*Directions*
Go through the records below and copy out every line holding "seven".

*Material supplied*
# # # # # # #

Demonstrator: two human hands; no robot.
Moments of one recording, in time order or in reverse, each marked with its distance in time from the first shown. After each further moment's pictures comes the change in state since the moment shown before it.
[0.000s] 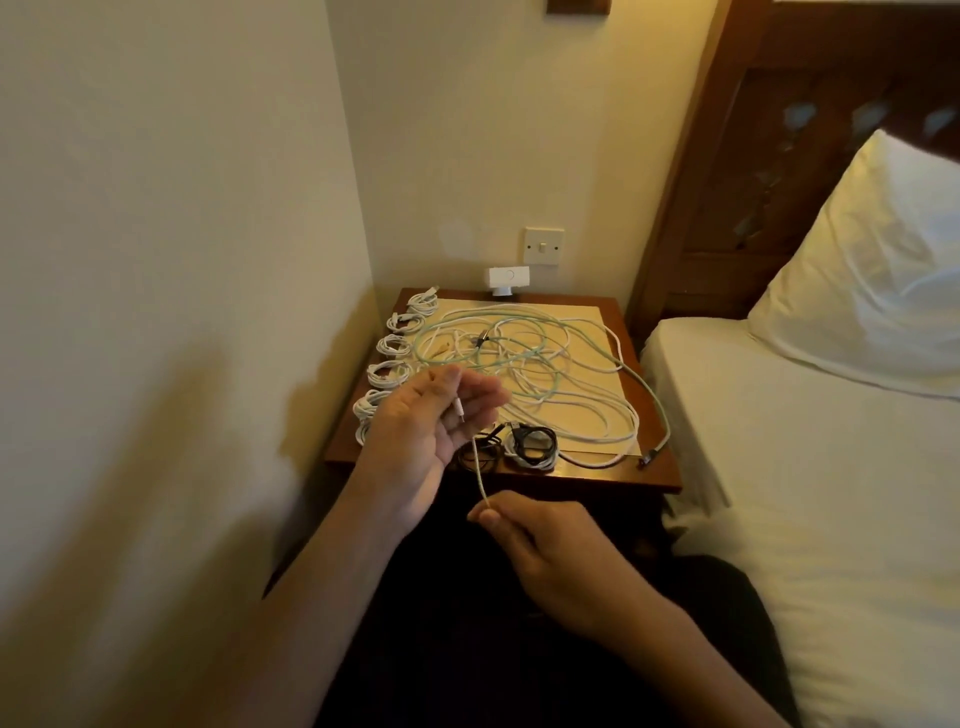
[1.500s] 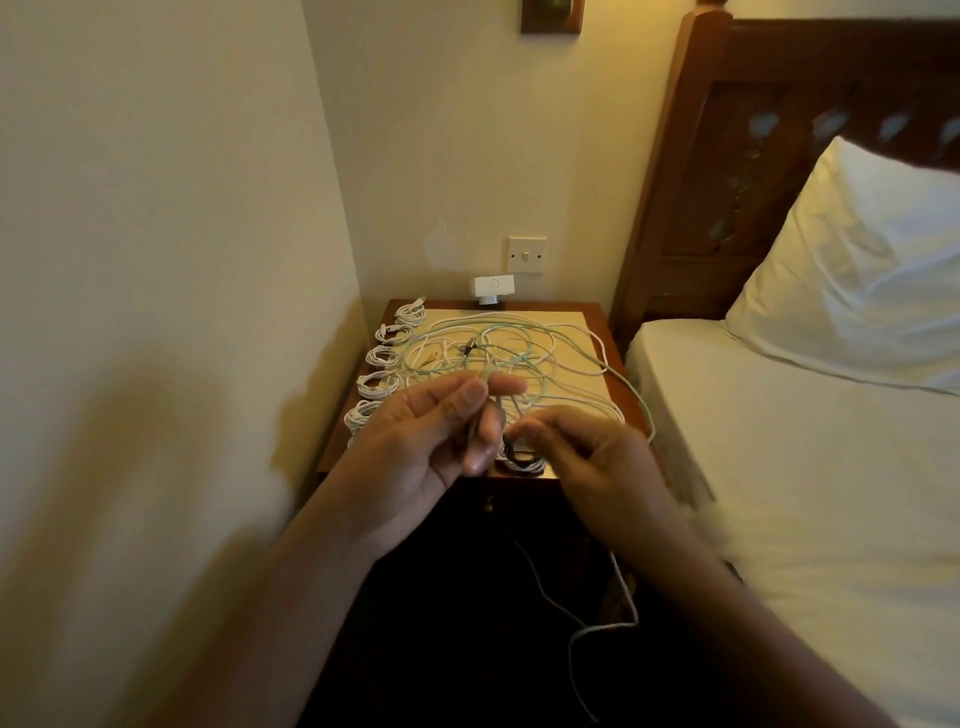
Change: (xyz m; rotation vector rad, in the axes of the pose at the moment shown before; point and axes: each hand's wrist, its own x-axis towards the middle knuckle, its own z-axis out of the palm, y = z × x) left_hand -0.029 0.029 0.010 -0.029 -0.428 -0.034; right_hand 0.006 -0.008 -0.050 0.206 0.388 -0.053
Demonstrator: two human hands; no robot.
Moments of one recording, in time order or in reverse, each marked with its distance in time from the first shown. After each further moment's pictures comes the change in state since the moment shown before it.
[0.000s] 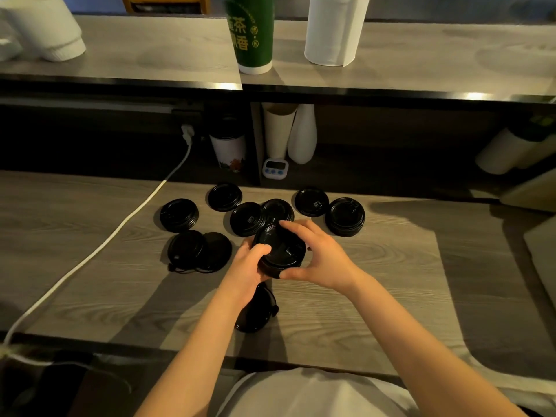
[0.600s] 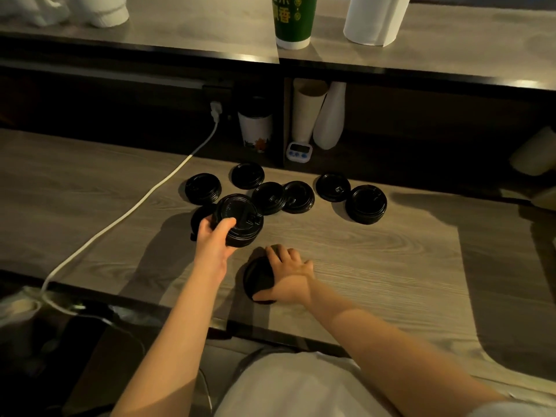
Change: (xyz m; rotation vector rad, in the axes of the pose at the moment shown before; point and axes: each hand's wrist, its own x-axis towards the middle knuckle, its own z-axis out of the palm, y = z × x) left_hand -0.015 0.012 -0.070 -0.150 0.367 0.172; right_hand 0.003 -0.023 0.112 -0.536 -0.518 0.358
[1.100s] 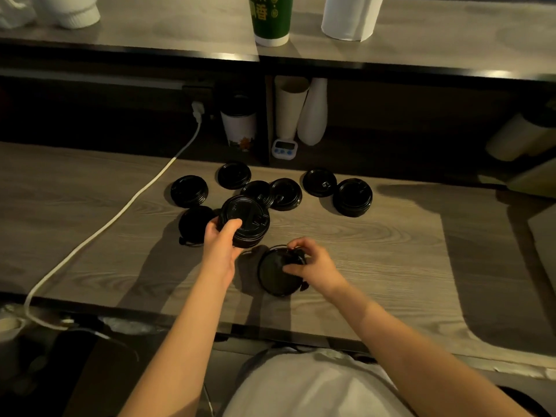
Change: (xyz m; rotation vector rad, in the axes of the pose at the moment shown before) left_hand -0.009 -0.011 0.025 -0.006 -0.058 -0.039; right_hand -0.034 0.049 -0.005 1.298 0.288 0.041
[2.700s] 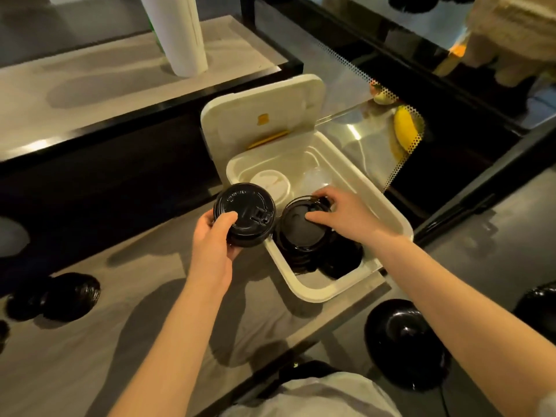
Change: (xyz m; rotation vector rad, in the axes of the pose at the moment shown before) left_hand -0.186 -0.204 0.463 0.329 -0.514 -0.092; right_hand -0.195 0.024 -0.542 -0.417 0.688 0.001
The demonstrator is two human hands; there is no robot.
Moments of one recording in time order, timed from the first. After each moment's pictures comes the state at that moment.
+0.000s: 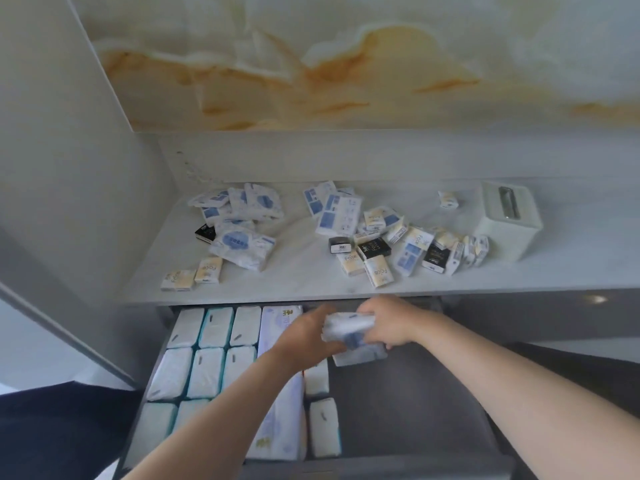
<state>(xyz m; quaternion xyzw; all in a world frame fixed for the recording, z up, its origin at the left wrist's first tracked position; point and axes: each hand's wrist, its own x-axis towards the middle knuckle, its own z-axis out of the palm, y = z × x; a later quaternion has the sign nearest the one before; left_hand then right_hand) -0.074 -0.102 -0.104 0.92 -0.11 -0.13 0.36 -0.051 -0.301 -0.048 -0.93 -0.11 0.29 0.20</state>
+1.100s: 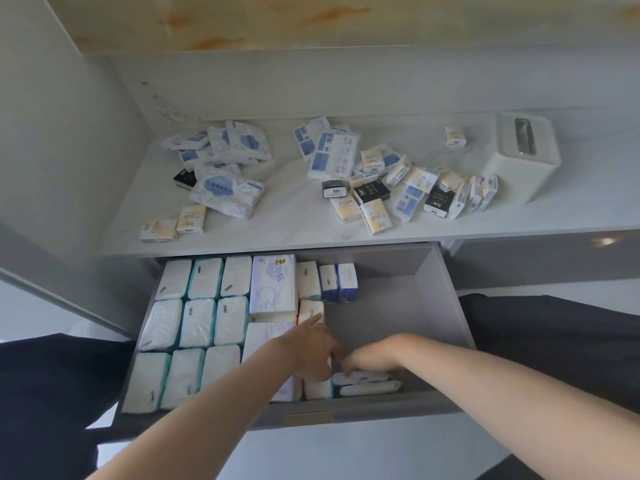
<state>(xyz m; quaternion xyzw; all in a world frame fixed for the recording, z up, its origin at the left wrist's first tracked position) -0.122 -0.116 -0.154 0.88 -0.37 -0.31 0.01 -0.130 -0.275 -0.152 -0.79 -0.04 0.59 0.15</state>
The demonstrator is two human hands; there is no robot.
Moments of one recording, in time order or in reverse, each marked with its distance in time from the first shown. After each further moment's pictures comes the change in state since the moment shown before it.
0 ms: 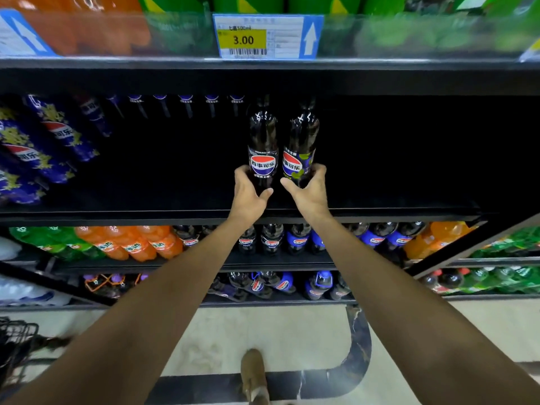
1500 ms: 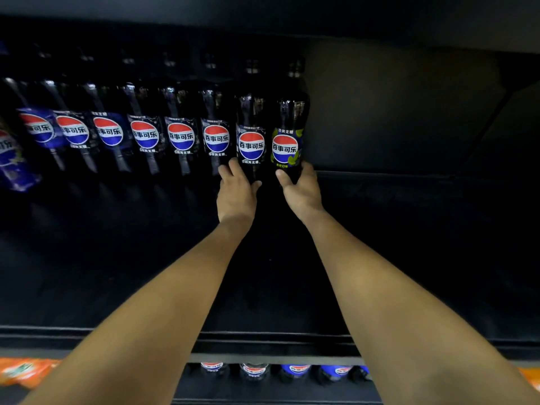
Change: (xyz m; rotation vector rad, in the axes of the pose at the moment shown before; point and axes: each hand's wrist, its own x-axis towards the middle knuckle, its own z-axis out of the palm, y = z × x) left_hand 0.204 -0.006 0.050 0.437 0.362 0.119; right_hand 0.230 0.017 0.054 -0.150 0.054 -0.152
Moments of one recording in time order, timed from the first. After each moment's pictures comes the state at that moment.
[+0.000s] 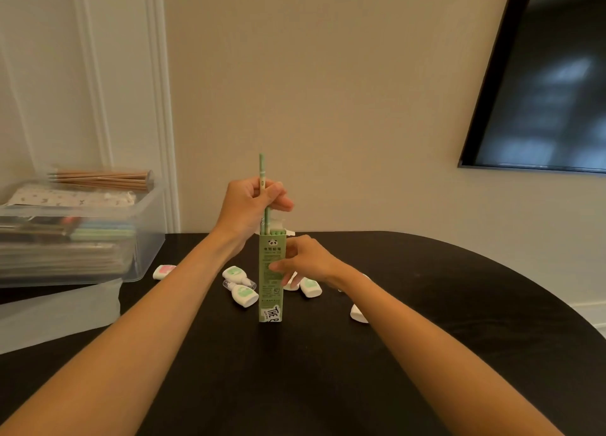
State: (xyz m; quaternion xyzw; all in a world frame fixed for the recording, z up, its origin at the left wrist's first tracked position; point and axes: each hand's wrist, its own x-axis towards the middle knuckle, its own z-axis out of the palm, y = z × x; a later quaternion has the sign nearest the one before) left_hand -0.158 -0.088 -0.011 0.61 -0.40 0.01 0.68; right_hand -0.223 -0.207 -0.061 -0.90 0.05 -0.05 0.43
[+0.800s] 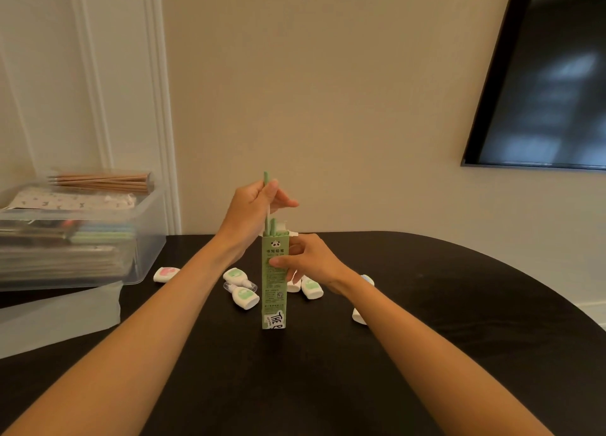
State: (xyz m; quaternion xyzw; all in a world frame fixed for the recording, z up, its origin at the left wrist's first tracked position) left_hand -0.162 -0.091 -0.014 0.64 -0.40 -0.01 0.66; right_hand -0.223 -0.212 -0.067 -0.86 0.04 -0.12 0.49
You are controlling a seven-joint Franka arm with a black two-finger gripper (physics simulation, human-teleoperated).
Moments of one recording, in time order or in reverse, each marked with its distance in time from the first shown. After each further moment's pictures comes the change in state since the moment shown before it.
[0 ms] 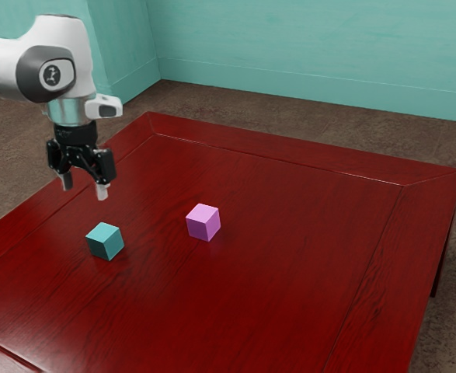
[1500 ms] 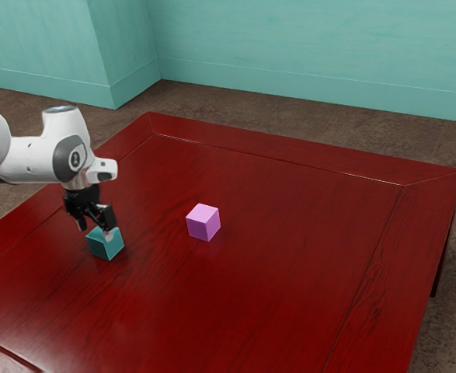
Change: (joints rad) arm 0.076 0.435 0.155 -0.055 -0.156 0.576 0.414
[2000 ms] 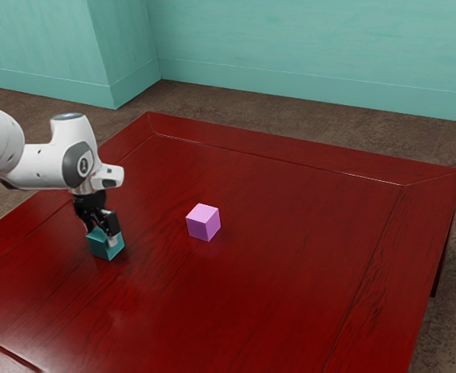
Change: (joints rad) arm -0.004 0.066 0.000 0.038 -0.027 0.026 0.115
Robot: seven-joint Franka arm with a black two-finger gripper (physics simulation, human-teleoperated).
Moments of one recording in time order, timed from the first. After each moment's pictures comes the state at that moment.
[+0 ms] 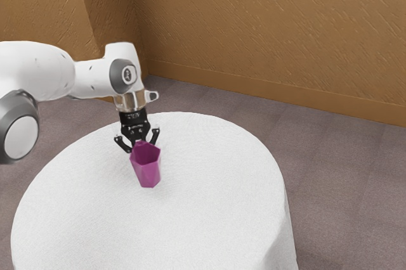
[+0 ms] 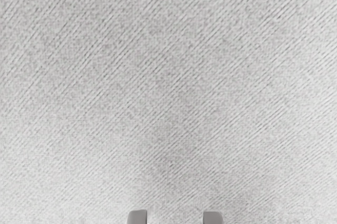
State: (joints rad) arm -0.19 0.50 0.36 -1.67 -0.35 1.79 -0.47
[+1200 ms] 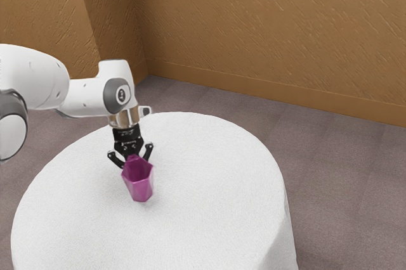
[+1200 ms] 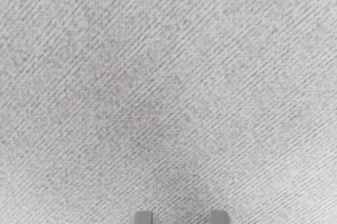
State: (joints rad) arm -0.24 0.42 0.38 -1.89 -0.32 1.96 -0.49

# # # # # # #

*Response*
You are controlling a seven-joint Franka arm with a black two-finger gripper (physics simulation, human-teleoperated).
Robot: seven-joint Franka arm with a black two-finger gripper (physics simulation, human-teleoperated).

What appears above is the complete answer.